Pitfalls of Adding Vestibular Services – Part III

Alan Desmond
October 2, 2011

Fraud and abuse in vestibular function testing

Last week we discussed some of the factors that have led to such dramatic and unsustainable reductions in reimbursement for vestibular function tests. These include professional turf battles, federal deficits and Medicare’s reaction to past fraud and abuse. This week we take a closer look at the fraud and abuse issue.

For those of us doing rotational chair testing, the issue of fraud and abuse has created a spiraling effect of incorrect over-utilization of the rotational chair code. Around 2002, manufacturers and distributors  heavily promoted a relatively low cost Active Head Rotation (AHR) test  that  technically fell under the descriptor for 92546 (sinusoidal vertical axis rotation), although this was never the intended use for this code.  Despite the fact that in 2005, the AMA issued a statement clarifying that the 92546 code should not be used for AHR testing, it seems that this statement is largely unknown or ignored.  In fact, in 2007, the primary providers of this code, intended solely for rotational chair, were internal medicine and family practice physicians.  Does anyone know of a rotational chair in a family practice setting?

Utilization of this code increased by 1400 percent over a ten year period, mostly based on the fact that these primary care physicians performing AHR had been instructed by equipment sales people that they should bill several units of 92546 for each AHR exam.  In 2007, Medicare issued a correct coding initiative limiting billing to one unit per day.

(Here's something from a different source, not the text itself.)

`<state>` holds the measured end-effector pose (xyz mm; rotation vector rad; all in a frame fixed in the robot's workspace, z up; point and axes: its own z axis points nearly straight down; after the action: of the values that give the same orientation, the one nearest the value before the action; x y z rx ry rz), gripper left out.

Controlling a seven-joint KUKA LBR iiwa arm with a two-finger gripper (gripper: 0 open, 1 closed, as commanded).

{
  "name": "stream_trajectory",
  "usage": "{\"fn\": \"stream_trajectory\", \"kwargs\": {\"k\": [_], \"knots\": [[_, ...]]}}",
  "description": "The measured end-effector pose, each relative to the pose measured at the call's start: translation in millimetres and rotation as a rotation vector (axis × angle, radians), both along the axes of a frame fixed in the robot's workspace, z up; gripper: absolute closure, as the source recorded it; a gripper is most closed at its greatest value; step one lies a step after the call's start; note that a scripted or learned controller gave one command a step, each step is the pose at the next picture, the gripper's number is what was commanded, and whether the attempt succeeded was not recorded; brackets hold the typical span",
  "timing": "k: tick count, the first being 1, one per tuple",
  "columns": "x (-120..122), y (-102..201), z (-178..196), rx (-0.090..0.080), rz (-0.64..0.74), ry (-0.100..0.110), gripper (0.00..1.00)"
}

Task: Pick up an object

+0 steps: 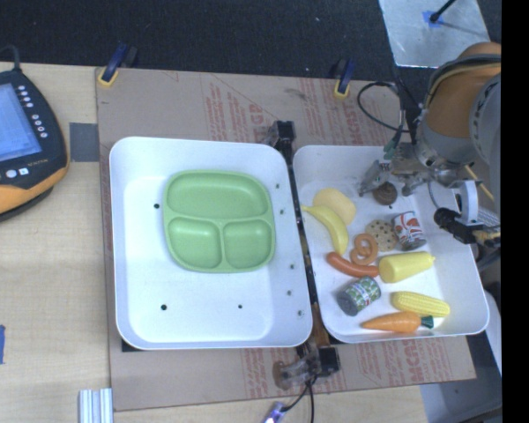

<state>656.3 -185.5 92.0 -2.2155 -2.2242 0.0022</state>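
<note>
The right white bin (328,167) holds several toy foods: a banana (332,227), a pretzel (364,248), a cookie (381,230), a red-and-white can (409,227), a sausage (353,265), a yellow block (406,265), a dark can (359,295), a corn cob (420,303) and a carrot (392,322). My gripper (393,183) hangs low over the bin's back right part with its fingers spread open. A small brown round piece (385,194) lies just below it, between the fingertips; I cannot tell whether they touch it.
The left white bin (141,236) carries a green divided plate (219,220). An orange-edged control pendant (13,144) rests on the bench at far left. The arm's cables (383,113) loop behind the right bin. Clamps (115,64) hold the cardboard base.
</note>
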Motion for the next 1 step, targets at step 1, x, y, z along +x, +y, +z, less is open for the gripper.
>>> {"fn": "stream_trajectory", "kwargs": {"k": [1], "knots": [[0.3, -0.5, 10.8, 0.0, 0.003, 0.001, 1.0]]}}
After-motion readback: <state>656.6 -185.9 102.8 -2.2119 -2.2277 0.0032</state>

This resulted in a 75% reduction in payment for true rotational chair, the most sensitive vestibular test available.  Since the rotational chair equipment is quite expensive, this reduction will likely reduce availability of rotational chair testing, and reduce accuracy of vestibular diagnosis.

Another vestibular code that has taken a sizable hit in the last several years is 92547 – Use of vertical electrodes (List separately in addition to code for primary procedure)

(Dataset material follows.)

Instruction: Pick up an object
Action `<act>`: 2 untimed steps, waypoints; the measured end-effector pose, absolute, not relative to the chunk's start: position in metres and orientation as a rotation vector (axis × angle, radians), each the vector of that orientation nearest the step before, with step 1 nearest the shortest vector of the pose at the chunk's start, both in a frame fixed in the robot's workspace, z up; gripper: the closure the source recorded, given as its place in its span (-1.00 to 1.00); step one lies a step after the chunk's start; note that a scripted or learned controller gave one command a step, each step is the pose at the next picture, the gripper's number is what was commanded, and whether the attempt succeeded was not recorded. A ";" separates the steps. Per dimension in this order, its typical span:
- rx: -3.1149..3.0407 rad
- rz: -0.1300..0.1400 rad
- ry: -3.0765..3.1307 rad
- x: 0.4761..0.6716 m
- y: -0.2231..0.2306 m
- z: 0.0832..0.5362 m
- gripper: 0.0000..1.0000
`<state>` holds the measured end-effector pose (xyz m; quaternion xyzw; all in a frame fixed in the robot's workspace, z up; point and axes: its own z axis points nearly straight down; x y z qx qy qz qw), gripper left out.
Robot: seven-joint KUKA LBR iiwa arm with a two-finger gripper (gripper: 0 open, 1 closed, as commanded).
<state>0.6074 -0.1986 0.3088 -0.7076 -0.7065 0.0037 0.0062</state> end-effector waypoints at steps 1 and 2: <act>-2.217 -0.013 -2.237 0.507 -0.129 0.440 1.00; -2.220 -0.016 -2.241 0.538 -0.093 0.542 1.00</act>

This code has been all over the place in the past few years.  92547 is an add-on code, meaning it can’t be billed independently, but must be attached to one of the other vestibular codes.  For example, if you did the spontaneous nystagmus test (92541), AND you used electrodes to record the eye movement, you would bill 92541, plus one unit of 92547.  You can add one unit of 92547 to each test performed that used electrodes for recording eye movement.  In the past, a typical test battery includes one unit of 92541, 92542, 92544, 92545, and four units of 92543, so you could bill 92547 time 8 units.

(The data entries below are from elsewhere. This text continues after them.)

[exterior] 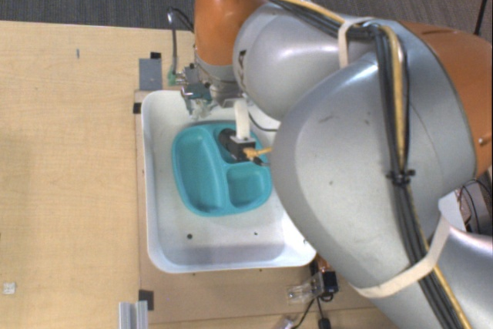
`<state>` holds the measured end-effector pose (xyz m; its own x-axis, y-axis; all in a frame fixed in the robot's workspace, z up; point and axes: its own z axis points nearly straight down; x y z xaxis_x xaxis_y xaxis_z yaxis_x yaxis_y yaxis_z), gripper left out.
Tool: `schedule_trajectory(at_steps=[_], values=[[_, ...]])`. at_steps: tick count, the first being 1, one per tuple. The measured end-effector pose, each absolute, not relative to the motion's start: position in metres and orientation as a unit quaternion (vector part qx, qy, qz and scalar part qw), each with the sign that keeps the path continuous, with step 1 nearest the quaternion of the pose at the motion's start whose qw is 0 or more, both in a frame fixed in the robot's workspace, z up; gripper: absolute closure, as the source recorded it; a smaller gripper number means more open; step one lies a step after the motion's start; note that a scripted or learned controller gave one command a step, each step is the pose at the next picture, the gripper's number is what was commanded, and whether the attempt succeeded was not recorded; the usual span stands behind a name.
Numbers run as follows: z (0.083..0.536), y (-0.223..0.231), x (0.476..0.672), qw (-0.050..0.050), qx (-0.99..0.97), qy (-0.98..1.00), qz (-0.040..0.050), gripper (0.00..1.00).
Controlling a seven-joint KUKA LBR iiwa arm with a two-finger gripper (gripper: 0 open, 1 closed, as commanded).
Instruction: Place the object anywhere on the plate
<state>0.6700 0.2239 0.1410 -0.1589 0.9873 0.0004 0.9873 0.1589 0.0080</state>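
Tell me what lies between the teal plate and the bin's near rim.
Camera view: bare white bin floor, with a few tiny dark specks, between the teal plate and the near rim.

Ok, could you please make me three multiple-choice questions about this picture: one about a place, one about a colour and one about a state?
1. Where is the plate?
A) on the bare wood
B) inside the white bin
C) lifted in the air

2. What colour is the plate?
A) red
B) turquoise
C) yellow

3. How does the plate lie?
A) flat, hollow side up
B) upside down
C) standing on its edge

Answers:
1 B, the white floor and walls of the bin show around the plate.
2 B, all of its visible surface is blue-green.
3 A, its divided hollows face up toward the camera.
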Motion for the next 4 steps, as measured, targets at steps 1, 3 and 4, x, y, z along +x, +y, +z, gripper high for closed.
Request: schedule_trajectory(at_steps=[1, 3, 4], values=[[0.089, 0.231, 0.67, 0.003, 0.643, 0.766, 0.0043, 1.0], [0.174, 0.225, 0.578, -0.001, 0.674, 0.739, 0.0, 1.0], [0.182, 0.163, 0.606, 0.002, 0.565, 0.825, 0.0019, 1.0]])
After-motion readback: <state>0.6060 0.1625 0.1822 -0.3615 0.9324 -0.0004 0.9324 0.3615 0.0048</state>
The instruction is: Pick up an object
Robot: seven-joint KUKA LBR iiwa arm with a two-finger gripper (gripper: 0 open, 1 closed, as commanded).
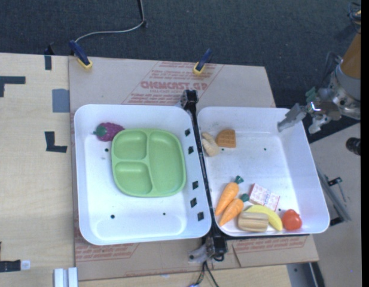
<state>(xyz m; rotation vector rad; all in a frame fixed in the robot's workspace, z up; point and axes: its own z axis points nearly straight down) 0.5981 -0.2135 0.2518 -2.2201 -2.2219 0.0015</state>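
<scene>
Two shallow white plastic bins are sitting side by side on a brown cardboard sheet (166, 85) atop the bench. The left bin (91, 178) is carrying a light green three-compartment plate (149, 162) near its middle, with a purple toy grape bunch (109, 130) lying at the plate's upper left edge; the bin's near strip is lying open. The right bin (304, 160) is holding its toys along two edges: a tan bread piece (226, 138) and a pale beige lump (209, 144) are resting near the far left corner, while two orange toy carrots (228, 202), a pink and white packet (263, 195), a yellow toy banana (267, 213), a tan loaf-shaped block (252, 221) and a red toy tomato (291, 219) are crowding the near edge. The bin's centre and far right are standing open.

The grey arm is reaching in from the right, cut off by the frame, its orange band (353, 55) partly showing. The two-finger gripper (290, 119) is hovering over the right bin's far right corner, gripping nothing; its fingers are blurred and appear drawn close together, though this is hard to make out.
</scene>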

In 2003, you got more for applying 2 electrodes than you did for the entire rest of the ENG battery.  Consider that at 8 units of 92547 (at approximately $45 per unit) you could bill an additional $360 per test battery if you used ENG (as opposed to VNG) recordings.  Of course, this triggered much abuse (just because you could doesn’t mean you should), and Medicare’s reaction was to reduce the value so much there was no longer a financial incentive to abuse it.  In 2005, Medicare recognized the potential for, and occurrences of, fraud.  Since the process of revaluing a code takes time, Medicare’s response was to limit the use of 92547 to just one unit per day. After the code was revalued down to about 5 dollars, 92547 was again allowed to be billed in multiple units along with other electrode based vestibular tests.  Keep in mind that because of the new bundled code, four of the individual codes have now been combined into one code.  You may only add 92547 one time to each code used, essentially eliminating the billing of vertical electrode use for three of the four codes in the bundle.  The end result of the bundling and devaluation is that instead of $180 billable for the four codes, we are now down to about $5.

So, Medicare’s response to obvious incorrect billing and overbilling was to reduce payment.  That may well deter those committing fraud, but what about those of us committed to providing comprehensive vestibular evaluation? What about our patients who need the services offered by a specialty balance clinic?  I wish I knew the answer to those questions.